Exercise brief » Take the data that follows and return it exactly.

Collected data »
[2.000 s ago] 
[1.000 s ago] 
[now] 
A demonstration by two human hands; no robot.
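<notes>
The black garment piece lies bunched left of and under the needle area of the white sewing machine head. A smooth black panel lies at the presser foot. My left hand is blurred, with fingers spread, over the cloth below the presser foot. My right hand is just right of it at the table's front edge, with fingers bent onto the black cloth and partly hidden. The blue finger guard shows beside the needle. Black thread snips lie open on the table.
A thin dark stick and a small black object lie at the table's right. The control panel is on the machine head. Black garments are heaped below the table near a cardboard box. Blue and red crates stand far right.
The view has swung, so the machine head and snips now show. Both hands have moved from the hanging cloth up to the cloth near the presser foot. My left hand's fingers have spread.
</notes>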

Problem solution »
[2.000 s ago] 
[1.000 s ago] 
[now] 
A demonstration by two human hands; no robot.
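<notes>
The black garment piece lies bunched left of and under the needle area of the white sewing machine head. A smooth black panel lies at the presser foot. My left hand is blurred, with fingers spread, over the cloth below the presser foot. My right hand is just right of it at the table's front edge, with fingers bent onto the black cloth and partly hidden. The blue finger guard shows beside the needle. Black thread snips lie open on the table.
A thin dark stick and a small black object lie at the table's right. The control panel is on the machine head. Black garments are heaped below the table near a cardboard box. Blue and red crates stand far right.
The view has swung, so the machine head and snips now show. Both hands have moved from the hanging cloth up to the cloth near the presser foot. My left hand's fingers have spread.
</notes>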

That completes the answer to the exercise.